Georgina Tsolidis, a friend who shares my keenness for old school African-American blues and Rn’B music, recently put me on to blueswoman Kaliopi.

Kaliopi is a Melbourne-based Greek-Australian Blues Artist, guitarist, and singer-songwriter who draws on the great blues tradition and the powerful blues women who made it their own.

After having an initial look around Kaliopi’s website, it didn’t take long for me to seek her out in real life. We were both in the audience for bluesman Matt Schofield’s St Kilda’s Memo Music Hall performance on November 25th. So I took the opportunity to bowl-up and introduce myself. I was delighted to find her unassuming, engaging and chatty. I have drawn on our subsequent discussions for this article.

Kaliopi and her band – the Blues Messengers – will soon launch the first single When the Levee Breaks and the video clip from their new studio album; and will be performing the album live at the launch. This will happen next Saturday December 10th from 3:00pm at the George Lane venue which is at 1 George Lane, St Kilda. Georgina and I will be there with our partners. To join us, a link to purchase tickets is on Kaliopi’s website:

Kaliopi and the Blues Messengers. Photo: Supplied

Kaliopi told me the recent Lismore floods inspired her to release ‘When the Levee Breaks’ as the first single from the new album. The flood-prone Mississippi Delta is home to the birth of the blues. Most readers will remember Hurricane Katrina hitting New Orleans in 2005. It caused over 1,800 fatalities and $125 billion in damage. It wasn’t so much the tropical cyclone that caused this catastrophe, it was the massive flooding from when the levees broke.

Less well-known is the Great Mississippi Flood of 1927. It was the most destructive river flood in the history of the United States. More than 200,000 African-Americans were displaced from their homes along the Lower Mississippi River. To prevent future floods, the federal government built the world’s longest system of levees. Unfortunately, these levees did not hold-up to the onslaught of Hurricane Katrina 95 years later.

Flooded streets and homes after Hurricane Ida moved through in August 2021, the second big disaster since 2005. Hard-hit LaPlace is squeezed between the Mississippi River and Lake Pontchartrain. Photo: AAP via AP/Steve Helber

Lizzie Douglas (1897–1973), better known as Memphis Minnie, was a blues guitarist, vocalist, and songwriter whose recording career lasted for over three decades. She recorded around 200 songs, one of the best known being When the Levee Breaks.

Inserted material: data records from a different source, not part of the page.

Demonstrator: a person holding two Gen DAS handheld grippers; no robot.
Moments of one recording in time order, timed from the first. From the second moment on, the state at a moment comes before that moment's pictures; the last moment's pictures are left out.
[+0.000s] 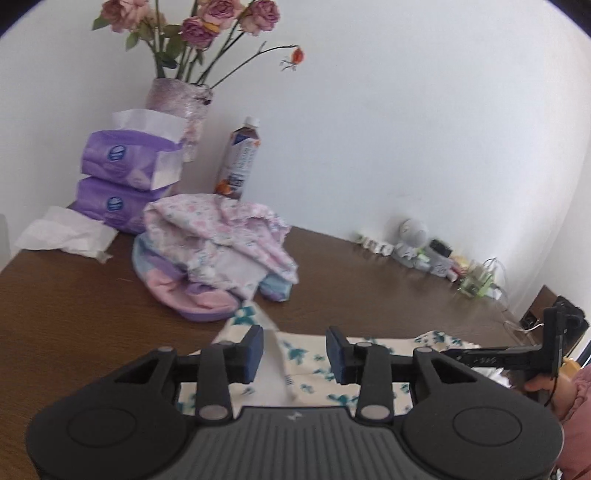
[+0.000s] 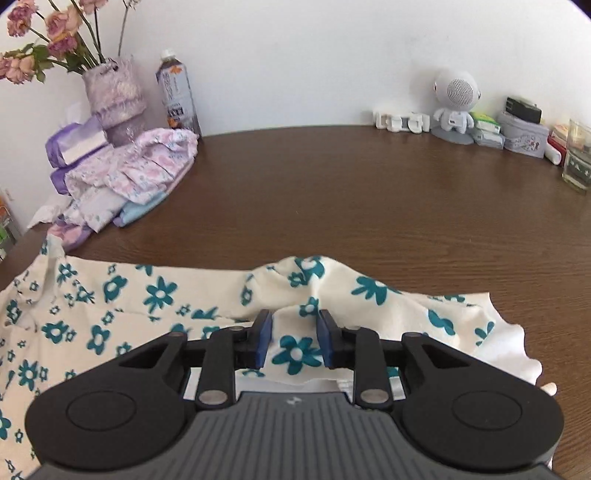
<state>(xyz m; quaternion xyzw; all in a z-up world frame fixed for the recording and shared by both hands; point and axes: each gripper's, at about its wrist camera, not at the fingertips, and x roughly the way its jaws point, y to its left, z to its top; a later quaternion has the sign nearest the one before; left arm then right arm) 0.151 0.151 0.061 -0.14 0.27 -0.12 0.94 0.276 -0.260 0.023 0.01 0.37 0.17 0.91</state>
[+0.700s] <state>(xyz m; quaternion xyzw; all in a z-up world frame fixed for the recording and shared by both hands) 0.147 0.154 0.035 0.00 0.35 -0.05 0.94 0.269 -0.260 0.020 -0.01 0.36 0.17 0.92</state>
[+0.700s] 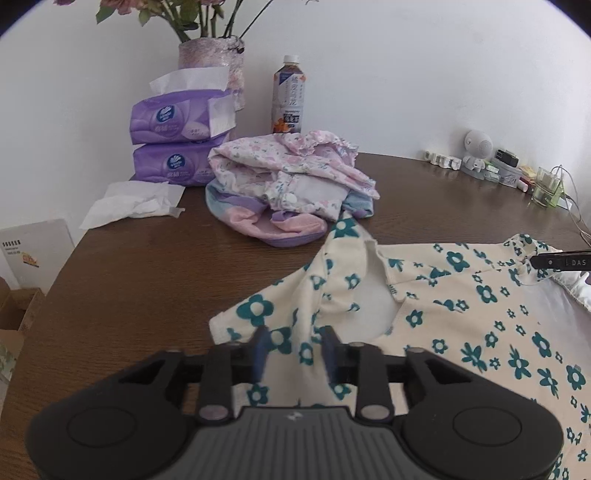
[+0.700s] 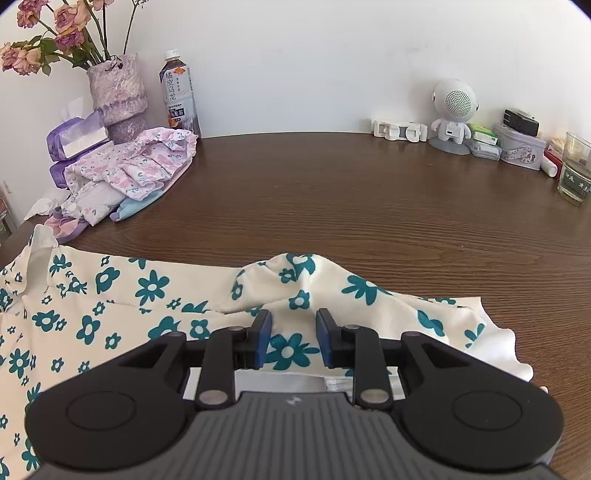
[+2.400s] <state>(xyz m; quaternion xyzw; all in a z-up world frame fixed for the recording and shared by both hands) 0.034 0.151 0.033 -0.01 0.36 0.01 0.93 0.106 -0.335 0.030 0.01 0.31 0.14 0.94</state>
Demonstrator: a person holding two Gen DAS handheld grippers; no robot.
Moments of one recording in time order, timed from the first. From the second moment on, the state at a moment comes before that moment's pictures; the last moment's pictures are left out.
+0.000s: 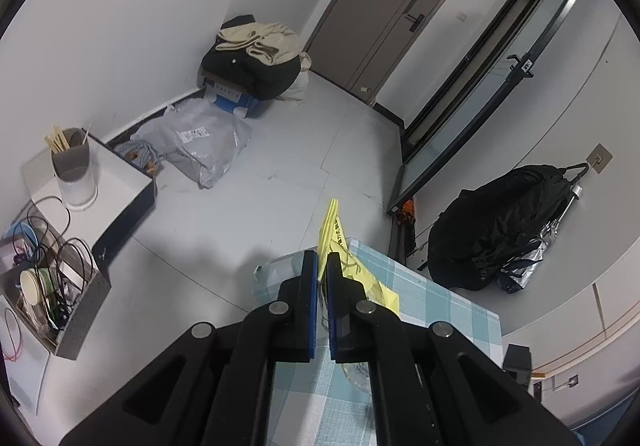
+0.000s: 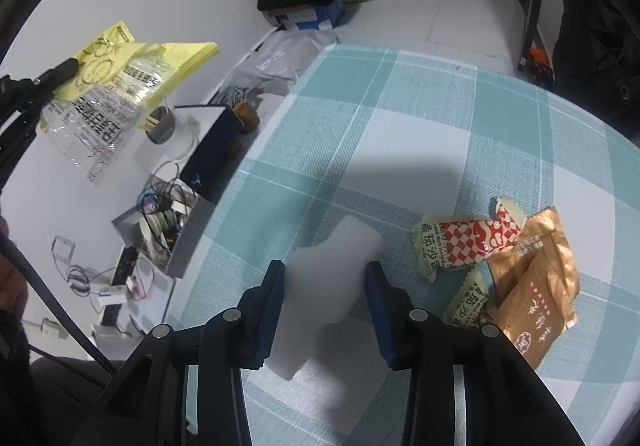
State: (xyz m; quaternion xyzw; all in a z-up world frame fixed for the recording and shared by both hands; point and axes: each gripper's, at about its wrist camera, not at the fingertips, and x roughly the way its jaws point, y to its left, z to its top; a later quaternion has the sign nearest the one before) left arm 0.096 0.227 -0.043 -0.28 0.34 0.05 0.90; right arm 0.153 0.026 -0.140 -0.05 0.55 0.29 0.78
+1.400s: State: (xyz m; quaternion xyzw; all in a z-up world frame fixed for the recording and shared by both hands) left arm 0.060 0.059 0.016 -0.16 0.31 -0.08 0.94; right arm 0.052 -0.184 -0.011 0.07 0.37 0.25 0.89
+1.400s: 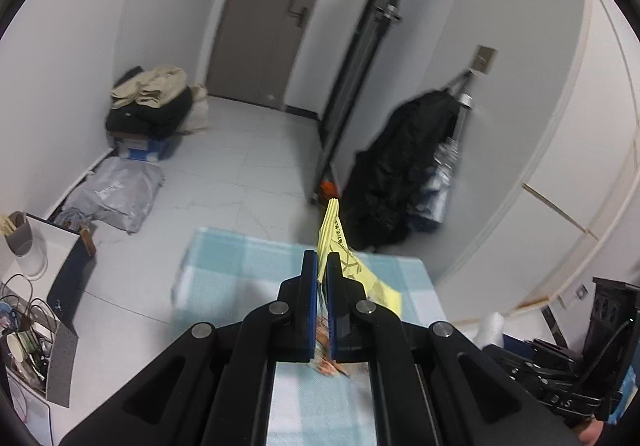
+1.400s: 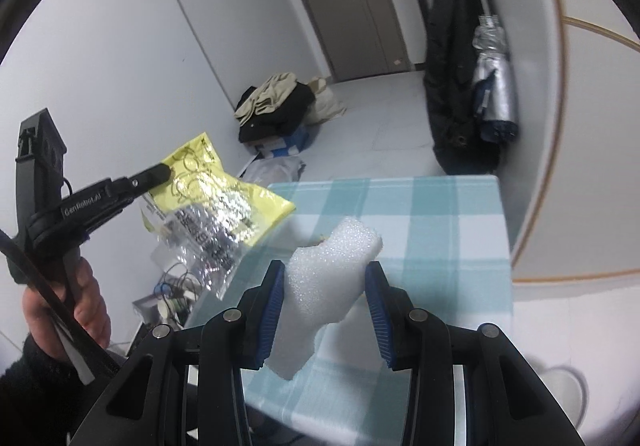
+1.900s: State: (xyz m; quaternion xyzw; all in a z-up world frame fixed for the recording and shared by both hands) left arm 0.018 -0.015 0.051 -0.17 0.30 -0.12 0.93; right arm -0.033 -0.288 0.048 0.13 0.31 0.21 0.92
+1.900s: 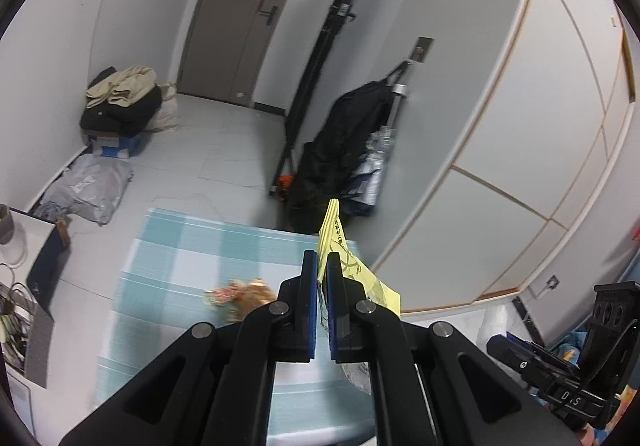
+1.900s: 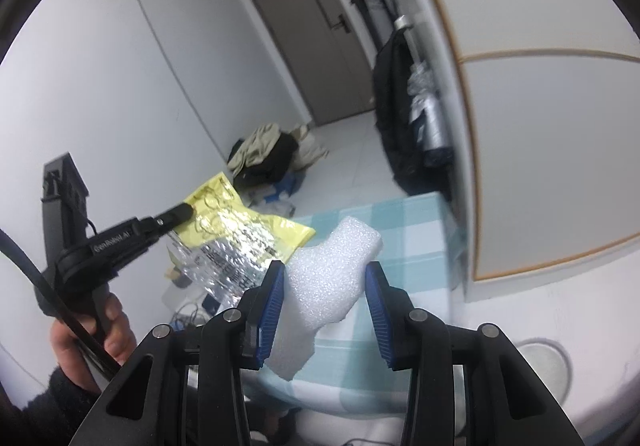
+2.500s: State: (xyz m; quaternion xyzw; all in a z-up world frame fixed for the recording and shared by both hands) left arm 0.044 -0.174 0.032 -0.11 0.35 -0.24 0.90; right arm -0.077 -0.464 0.023 0.18 0.30 0.05 0.93
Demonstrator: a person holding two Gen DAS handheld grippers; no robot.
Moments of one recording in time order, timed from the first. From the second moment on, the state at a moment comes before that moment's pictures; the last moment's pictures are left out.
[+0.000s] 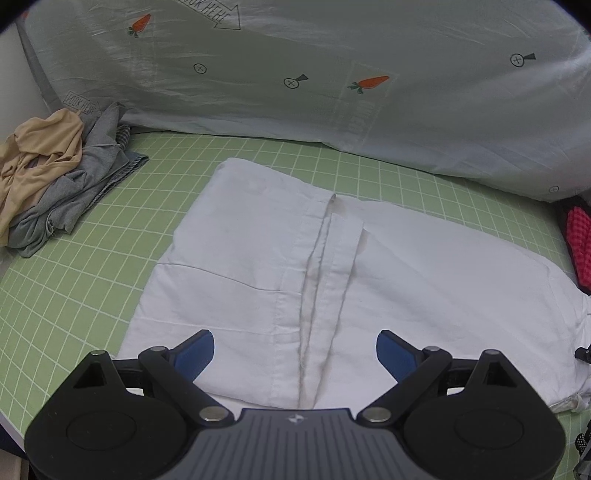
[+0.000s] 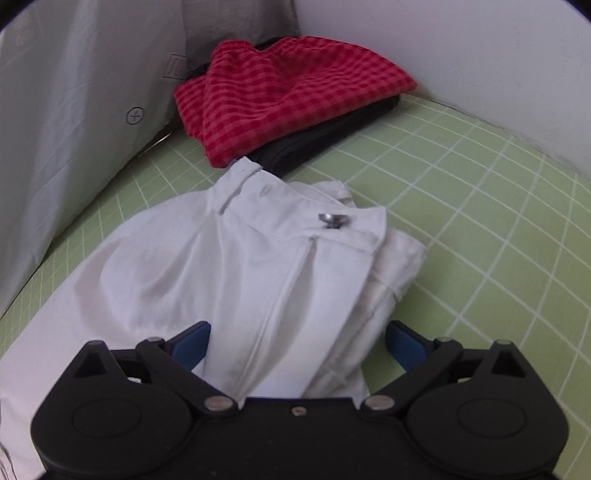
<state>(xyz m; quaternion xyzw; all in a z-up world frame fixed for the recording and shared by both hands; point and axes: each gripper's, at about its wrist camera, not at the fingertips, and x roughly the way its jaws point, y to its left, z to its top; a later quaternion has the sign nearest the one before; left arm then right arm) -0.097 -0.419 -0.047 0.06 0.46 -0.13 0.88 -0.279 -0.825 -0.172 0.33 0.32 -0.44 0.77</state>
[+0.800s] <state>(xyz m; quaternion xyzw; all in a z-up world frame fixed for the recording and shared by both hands) -0.082 -0.320 -0.031 0.01 0.44 -0.14 0.89 -0.221 -0.685 -0.029 0.06 0.23 -0.33 0.91</state>
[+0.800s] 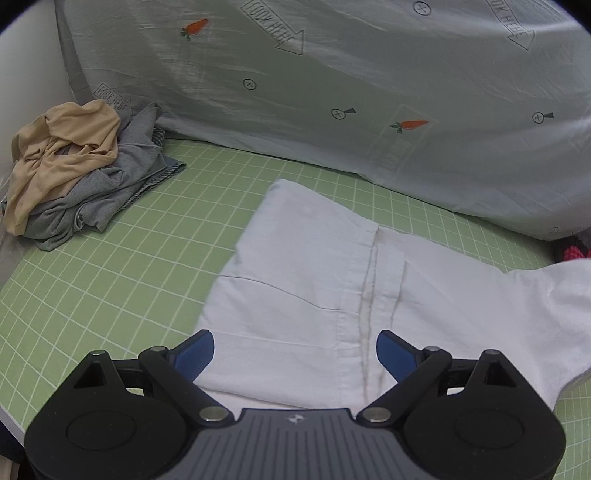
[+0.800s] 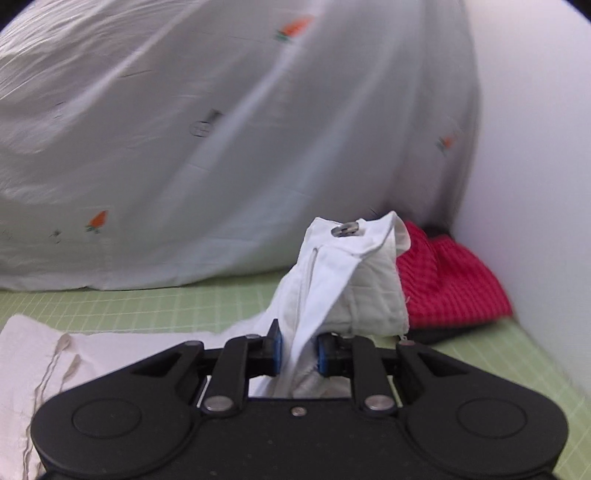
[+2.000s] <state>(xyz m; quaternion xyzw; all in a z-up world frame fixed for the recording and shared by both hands) 0.037 -0.276 -0.082 0.01 0.50 -0.16 0.85 -0.095 -0.591 -0.082 0.15 0.33 -0.30 0.89</state>
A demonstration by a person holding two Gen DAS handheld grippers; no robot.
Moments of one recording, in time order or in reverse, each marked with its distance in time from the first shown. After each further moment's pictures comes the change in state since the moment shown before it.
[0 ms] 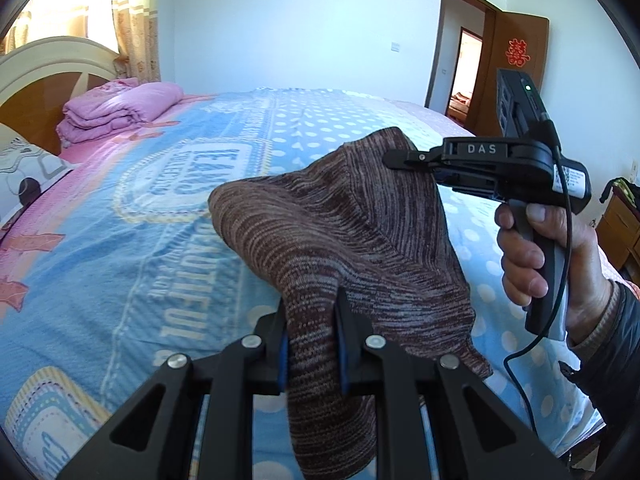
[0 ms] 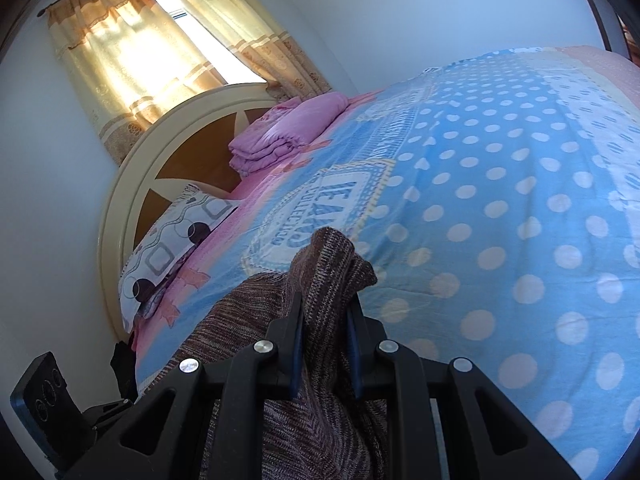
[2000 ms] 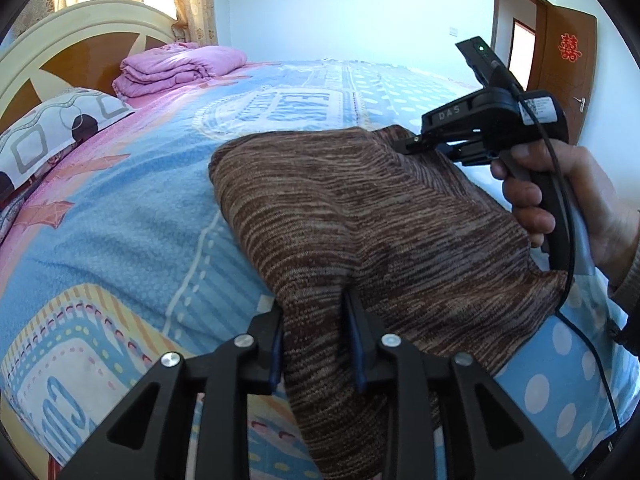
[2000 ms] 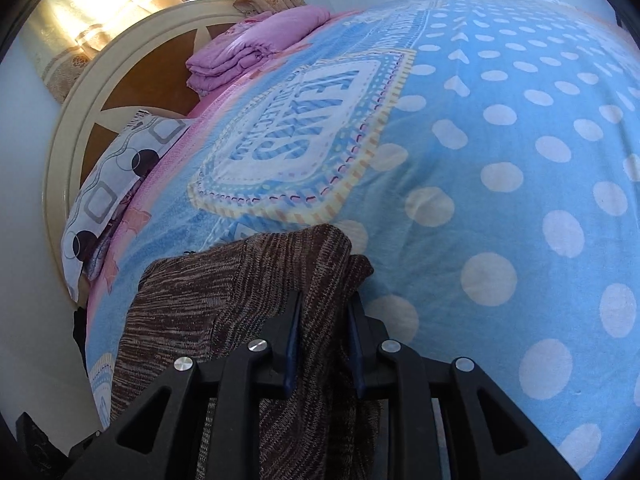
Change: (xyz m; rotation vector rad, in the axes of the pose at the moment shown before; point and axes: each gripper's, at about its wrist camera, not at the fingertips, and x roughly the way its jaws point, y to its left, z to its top) left arm 0.019 0.074 -0.071 -0.075 0.066 0.175; right arm 0.154 0.007 -0.027 0.044 0.292 -0.141
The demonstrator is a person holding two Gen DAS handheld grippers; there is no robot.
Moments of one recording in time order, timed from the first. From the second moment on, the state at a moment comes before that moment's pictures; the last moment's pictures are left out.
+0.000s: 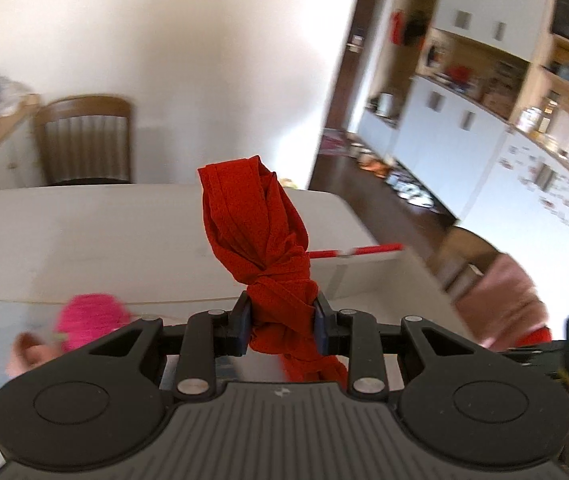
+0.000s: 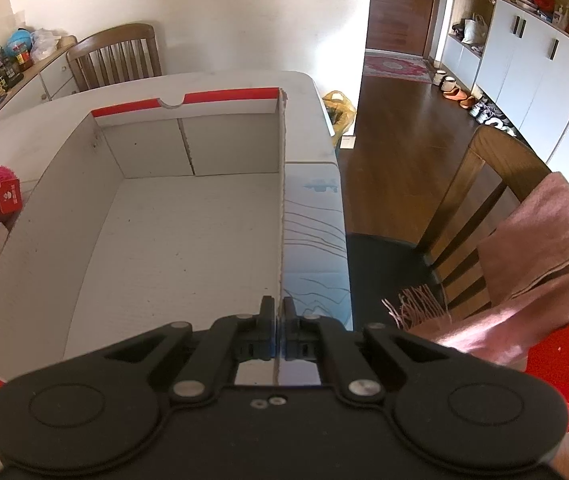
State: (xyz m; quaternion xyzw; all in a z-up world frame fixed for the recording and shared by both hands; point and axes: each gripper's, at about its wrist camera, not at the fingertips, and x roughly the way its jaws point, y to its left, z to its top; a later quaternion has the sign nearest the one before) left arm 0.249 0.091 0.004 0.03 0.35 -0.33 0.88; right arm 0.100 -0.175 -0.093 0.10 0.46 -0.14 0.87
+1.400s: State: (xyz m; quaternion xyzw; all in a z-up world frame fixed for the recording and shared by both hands) left arm 0.291 -0.133 -0.168 0.16 0.54 -0.42 0.71; right arm 0.105 -0.175 -0.095 0.08 0.48 -0.13 0.87
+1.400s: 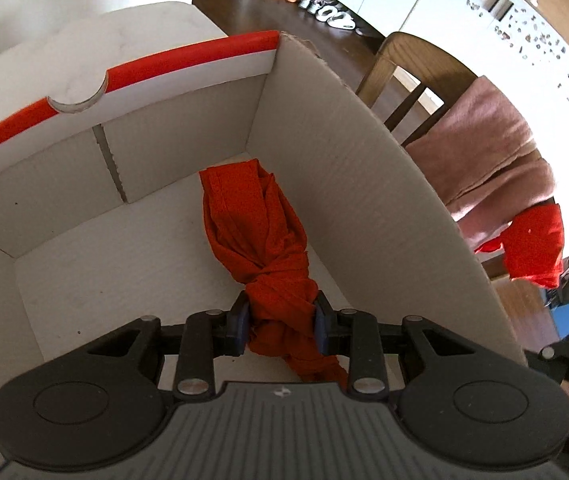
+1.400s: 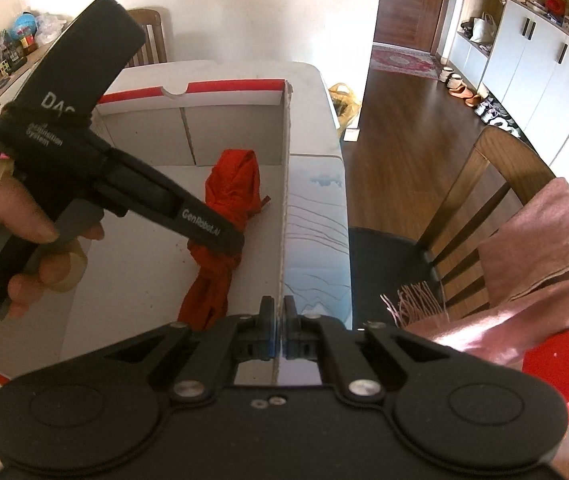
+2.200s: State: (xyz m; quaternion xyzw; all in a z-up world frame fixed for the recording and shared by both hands) left arm 0.285 -0.088 -0.115 0.11 0.50 -0.44 0.74; right arm 0.110 -0.174 -0.100 0.09 0.49 -0.14 0.86
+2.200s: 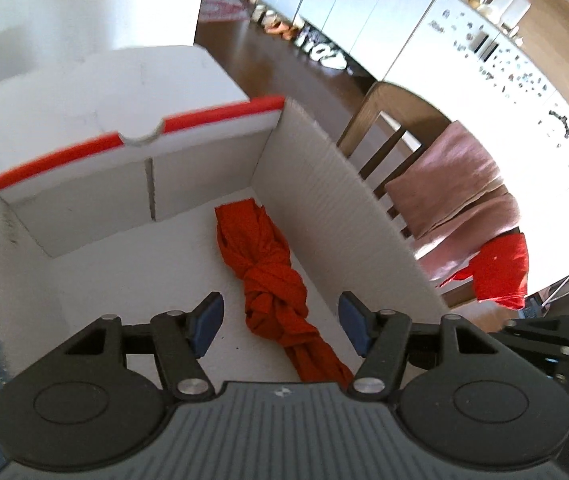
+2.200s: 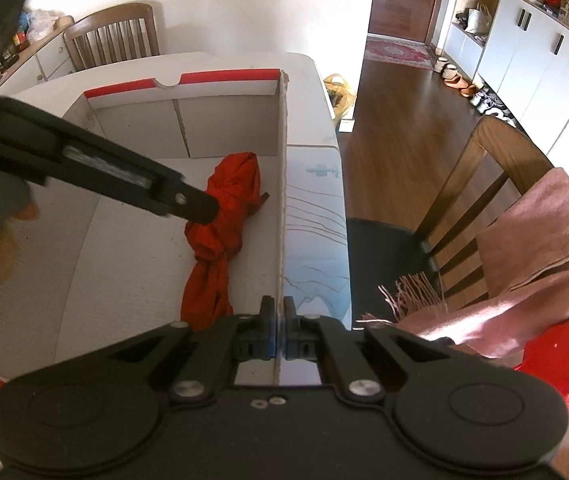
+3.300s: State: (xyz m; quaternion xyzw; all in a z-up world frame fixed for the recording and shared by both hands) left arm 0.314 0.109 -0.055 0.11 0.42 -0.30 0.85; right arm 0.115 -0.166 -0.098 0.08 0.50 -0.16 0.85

When the Levee Breaks is a country blues song written and first recorded by Memphis Minnie in 1929. The lyrics reflect experiences during the upheaval caused by the Great Mississippi Flood of 1927. Readers of my generation may recall the tune was re-worked by English rock group Led Zeppelin as the last song on their untitled fourth album. Singer Robert Plant used many of Minnie’s original lyrics.

Memphis Minnie. Photo: Memphis Minnie – When the Levee Breaks/YouTube

Kaliopi says musically, discovering Smyrnaika and early Rebetika (now commonly referred to as the Greek Blues) drew her closer to the blues she’s playing now as she connects these exotic scales with the micro tones or ‘blue notes’ of the Mississippi Delta Blues.

“I’ve always been a passionate advocate for the underdog, marginalised peoples, women’s rights and so-called obligatory roles; so mixing that with issues of subordination, slavery and displacement resonates with gut wrenching feelings, ignites improvisation and hollering that’s healing in the blues…” she says. The lyrics of these traditional tunes draw on timeless metaphors that resonate to this day – such as climate change. Specifically, within the Memphis Minnie repertoire Kaliopi’s band have recorded, it includes themes around domestic violence, substance abuse, systemic corruption, prostitution, discrimination, and subordination.

“Greek women naturally celebrate their blend of androgynous femininity, and our material is bathed in liberating strong women, particularly through the material of Memphis Minnie ‘heeded as a woman of absolute divergence’ – during a culture where that was not just brave but fatally dangerous!”, says Kaliopi.

If you can, join us at George Lane next Saturday afternoon to see Kaliopi and the Blues Messengers launch their new single ‘When the Levee Breaks’.

Kaliopi will also be a guest artist at ‘Coming Out For Christmas’ – A Live Radio Play (in English) the day before, next Friday, December 9th at 7:30pm at The Greek Centre, 168 Lonsdale Street , Melbourne.